O artigo defende a integração urgente entre os saberes, considerando a contribuição das teorias e práticas de povos indígenas, há pelo menos 12 mil anos, para a conservação e restauração do meio ambiente – e elegem a Amazônia como um terreno fértil para promover este diálogo.
“Uma das principais lições dos conhecimentos indígenas do Alto Rio Negro é compreensão de que as vidas se estabelecem em conexão. Nada existe sozinho, tudo está relacionado – e compreender essa rede de relações entre todos os seres é uma das chaves para a sustentabilidade”, explica Carolina Levis, pesquisadora da UFSC e primeira autora do artigo. Para ela, a cosmovisão indígena pode auxiliar na desconstrução da visão colonialista que há séculos explora a Amazônia. “Enquanto o pensamento ocidental está enraizado em visões utilitaristas e antropocêntricas da natureza, os povos indígenas amazônicos entendem que a natureza e seus elementos também são dotados de qualidades de pessoas e tudo faz parte de um sistema integrado”, comenta.
“Escrevemos esse texto para dar vozes também àqueles que não tem vozes, e fazer ecoar vozes de quem não conseguem reagir à destruição de seus territórios”, explica Justino Sarmento Rezende, pesquisador da UFAM e um dos autores indígenas do artigo. “Outros seres também são viventes e habitantes dos territórios, ninguém consulta os animais antes de invadir a casa deles e seguir destruindo. Uma vez que considerarem os outros seres como relacionados a nós, teremos que fazer o papel de diplomatas, pois eles não estão sendo ouvidos e entendidos. Vamos fazer um pouco desse papel de representá-los. Assim como os povos indígenas, os outros seres também estão silenciados”, continua o pesquisador.

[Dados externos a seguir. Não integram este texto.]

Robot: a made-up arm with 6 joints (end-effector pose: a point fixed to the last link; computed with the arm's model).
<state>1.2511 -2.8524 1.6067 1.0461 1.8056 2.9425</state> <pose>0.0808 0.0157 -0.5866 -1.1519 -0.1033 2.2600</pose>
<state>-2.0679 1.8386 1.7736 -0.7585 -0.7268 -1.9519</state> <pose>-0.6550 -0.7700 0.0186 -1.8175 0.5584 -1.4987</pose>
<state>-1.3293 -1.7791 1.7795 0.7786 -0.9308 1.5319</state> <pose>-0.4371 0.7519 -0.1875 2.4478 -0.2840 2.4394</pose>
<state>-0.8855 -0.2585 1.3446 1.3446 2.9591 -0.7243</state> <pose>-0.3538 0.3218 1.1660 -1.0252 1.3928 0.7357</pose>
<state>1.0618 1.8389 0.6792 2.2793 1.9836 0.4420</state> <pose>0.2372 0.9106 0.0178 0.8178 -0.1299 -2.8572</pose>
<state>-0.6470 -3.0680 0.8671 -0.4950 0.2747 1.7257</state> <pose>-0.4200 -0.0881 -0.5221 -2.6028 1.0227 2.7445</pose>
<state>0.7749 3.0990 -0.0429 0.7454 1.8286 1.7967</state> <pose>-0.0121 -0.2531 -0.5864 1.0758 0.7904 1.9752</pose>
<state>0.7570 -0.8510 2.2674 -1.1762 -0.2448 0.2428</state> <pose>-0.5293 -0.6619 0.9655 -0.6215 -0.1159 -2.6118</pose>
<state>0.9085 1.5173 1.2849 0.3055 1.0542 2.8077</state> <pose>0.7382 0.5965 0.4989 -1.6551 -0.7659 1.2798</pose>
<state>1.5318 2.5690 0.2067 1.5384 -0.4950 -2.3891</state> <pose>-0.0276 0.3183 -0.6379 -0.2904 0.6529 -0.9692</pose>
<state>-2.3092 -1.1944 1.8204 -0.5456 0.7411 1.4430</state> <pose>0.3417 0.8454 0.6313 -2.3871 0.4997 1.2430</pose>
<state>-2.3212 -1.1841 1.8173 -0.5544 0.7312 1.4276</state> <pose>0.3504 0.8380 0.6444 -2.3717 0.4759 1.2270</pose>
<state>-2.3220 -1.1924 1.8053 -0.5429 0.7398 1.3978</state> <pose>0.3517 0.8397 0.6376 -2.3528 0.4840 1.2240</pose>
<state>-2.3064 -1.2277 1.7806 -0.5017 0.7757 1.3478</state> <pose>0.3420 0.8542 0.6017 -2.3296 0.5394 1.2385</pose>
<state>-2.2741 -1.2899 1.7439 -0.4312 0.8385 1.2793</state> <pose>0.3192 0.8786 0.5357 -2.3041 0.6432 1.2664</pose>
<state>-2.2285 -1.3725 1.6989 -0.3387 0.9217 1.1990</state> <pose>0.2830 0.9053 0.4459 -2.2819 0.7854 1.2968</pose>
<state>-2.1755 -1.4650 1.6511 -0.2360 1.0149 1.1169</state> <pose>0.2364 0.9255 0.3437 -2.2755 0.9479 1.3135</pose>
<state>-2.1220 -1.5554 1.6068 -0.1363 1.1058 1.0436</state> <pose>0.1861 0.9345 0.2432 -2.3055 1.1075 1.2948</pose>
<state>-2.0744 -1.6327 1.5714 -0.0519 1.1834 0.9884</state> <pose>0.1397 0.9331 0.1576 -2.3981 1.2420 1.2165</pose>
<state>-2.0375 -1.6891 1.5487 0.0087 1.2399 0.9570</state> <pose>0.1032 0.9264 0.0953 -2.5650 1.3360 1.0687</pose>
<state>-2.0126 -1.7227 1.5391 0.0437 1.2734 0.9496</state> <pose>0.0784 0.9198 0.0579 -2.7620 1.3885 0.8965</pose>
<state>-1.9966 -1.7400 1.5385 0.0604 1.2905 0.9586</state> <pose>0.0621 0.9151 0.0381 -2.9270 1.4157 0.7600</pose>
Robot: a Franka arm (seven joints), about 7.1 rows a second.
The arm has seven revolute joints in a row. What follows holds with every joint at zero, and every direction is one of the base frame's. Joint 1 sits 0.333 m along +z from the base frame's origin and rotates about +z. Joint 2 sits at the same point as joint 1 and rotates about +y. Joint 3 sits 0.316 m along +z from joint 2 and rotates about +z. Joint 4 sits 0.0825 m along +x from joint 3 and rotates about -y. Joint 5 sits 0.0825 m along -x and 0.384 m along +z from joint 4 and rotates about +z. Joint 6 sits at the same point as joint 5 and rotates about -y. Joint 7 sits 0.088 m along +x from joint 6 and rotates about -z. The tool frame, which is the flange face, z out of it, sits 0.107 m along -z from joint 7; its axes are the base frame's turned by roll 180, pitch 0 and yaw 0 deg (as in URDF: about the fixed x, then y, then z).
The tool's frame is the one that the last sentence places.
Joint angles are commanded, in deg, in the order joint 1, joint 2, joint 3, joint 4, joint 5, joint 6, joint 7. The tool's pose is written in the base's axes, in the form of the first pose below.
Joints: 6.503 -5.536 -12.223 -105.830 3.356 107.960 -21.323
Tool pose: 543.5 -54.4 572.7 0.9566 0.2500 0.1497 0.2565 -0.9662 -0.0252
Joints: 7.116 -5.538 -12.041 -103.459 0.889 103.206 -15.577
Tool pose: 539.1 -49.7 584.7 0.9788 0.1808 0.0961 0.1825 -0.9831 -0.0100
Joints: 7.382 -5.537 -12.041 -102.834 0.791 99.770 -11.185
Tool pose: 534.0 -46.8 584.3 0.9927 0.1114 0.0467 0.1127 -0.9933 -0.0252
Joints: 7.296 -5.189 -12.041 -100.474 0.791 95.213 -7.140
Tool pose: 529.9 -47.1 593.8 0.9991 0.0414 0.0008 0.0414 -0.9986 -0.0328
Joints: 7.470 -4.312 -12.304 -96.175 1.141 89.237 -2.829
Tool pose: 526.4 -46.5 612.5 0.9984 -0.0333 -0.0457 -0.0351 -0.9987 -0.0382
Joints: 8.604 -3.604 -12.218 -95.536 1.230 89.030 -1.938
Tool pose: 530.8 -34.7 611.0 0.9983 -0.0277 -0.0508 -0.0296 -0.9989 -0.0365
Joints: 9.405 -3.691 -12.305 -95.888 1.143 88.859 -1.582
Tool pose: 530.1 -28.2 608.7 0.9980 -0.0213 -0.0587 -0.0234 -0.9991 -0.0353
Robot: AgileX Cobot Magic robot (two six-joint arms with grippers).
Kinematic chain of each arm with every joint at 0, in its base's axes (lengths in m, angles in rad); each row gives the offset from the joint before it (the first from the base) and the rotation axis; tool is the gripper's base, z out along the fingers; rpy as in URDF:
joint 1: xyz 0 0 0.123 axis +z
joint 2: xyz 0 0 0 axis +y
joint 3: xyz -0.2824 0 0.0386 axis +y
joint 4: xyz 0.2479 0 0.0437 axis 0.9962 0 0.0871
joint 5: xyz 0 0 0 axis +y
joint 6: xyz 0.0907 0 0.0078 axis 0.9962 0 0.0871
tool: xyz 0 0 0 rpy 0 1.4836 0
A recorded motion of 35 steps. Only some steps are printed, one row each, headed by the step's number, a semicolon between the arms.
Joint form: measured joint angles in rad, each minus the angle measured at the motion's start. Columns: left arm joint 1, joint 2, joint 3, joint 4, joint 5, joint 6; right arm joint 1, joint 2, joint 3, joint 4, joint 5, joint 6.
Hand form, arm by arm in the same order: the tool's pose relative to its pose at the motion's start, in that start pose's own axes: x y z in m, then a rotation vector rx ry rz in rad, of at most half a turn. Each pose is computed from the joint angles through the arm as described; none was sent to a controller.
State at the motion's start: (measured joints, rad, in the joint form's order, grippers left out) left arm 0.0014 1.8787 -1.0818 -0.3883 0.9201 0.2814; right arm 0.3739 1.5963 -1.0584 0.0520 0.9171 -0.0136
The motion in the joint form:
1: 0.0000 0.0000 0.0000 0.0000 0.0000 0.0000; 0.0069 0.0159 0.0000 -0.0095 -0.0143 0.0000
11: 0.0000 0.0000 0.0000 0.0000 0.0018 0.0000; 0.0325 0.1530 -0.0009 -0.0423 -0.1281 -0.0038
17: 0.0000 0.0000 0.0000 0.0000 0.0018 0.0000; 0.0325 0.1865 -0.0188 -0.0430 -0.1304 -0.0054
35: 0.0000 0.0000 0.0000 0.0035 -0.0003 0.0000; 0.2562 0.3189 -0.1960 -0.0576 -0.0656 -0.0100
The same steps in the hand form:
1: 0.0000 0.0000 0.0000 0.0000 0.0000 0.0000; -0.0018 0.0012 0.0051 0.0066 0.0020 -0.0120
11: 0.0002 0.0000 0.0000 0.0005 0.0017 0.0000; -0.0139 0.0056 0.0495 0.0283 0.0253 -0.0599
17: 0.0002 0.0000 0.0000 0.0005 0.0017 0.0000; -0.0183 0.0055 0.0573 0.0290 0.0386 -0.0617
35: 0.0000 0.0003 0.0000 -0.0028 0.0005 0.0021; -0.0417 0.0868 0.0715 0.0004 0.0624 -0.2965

O trabalho sintetiza conhecimentos dos indígenas do Alto Rio Negro, território localizado no estado brasileiro do Amazonas. Para esses povos, o mundo pode ser organizado em três domínios: terrestre, aéreo e aquático. Esses domínios são ocupados não só pelos humanos, mas por outros seres, como animais, plantas e rios, e pelos chamados “outros humanos” – ou “encantados” – que já habitavam o mundo antes dos humanos e que são consultados através dos especialistas indígenas, comumente chamados de pajés. Para que os humanos possam acessar elementos da natureza, é fundamental solicitar permissão e negociar com os outros seres presentes nesses domínios, respeitando as práticas e rituais que mantêm o funcionamento dessa rede cosmopolítica.
Sistemas de conhecimento devem estar integrados
Rezende defende uma ciência que agregue os diferentes saberes em defesa da Terra e da relação recíproca entre todas as espécies. “Um único sistema de conhecimento não será suficiente para enfrentar a emergência climática, é necessário o diálogo entre múltiplos conhecimentos. Precisamos sentar todos na mesma mesa para decidir o que podemos fazer e projetar estratégias, soluções e inovações”, alerta.
Os pesquisadores apontam ações e práticas indígenas que podem ser somadas às pesquisas científicas, como, por exemplo, a influência do movimento das constelações e dos ciclos da Terra na produção de alimentos. Para Carolina Levis, uma das principais conclusões para a eficiência da conservação do bioma é a inclusão respeitosa de líderes e especialistas indígenas em processos de investigação e tomada de decisão.
O artigo reconhece o desafio de fazer valer o status de ciência ao conhecimento indígena, já que “os espaços de formação dos especialistas não estão nas universidades, os ‘laboratórios’ indígenas estão nas próprias aldeias”, lembra Levis. Dessa forma, avaliam os autores, é também importante que universidades e instituições de pesquisa criem espaço para a ciência indígena, valorizando e respeitando as visões de mundo dos povos originários.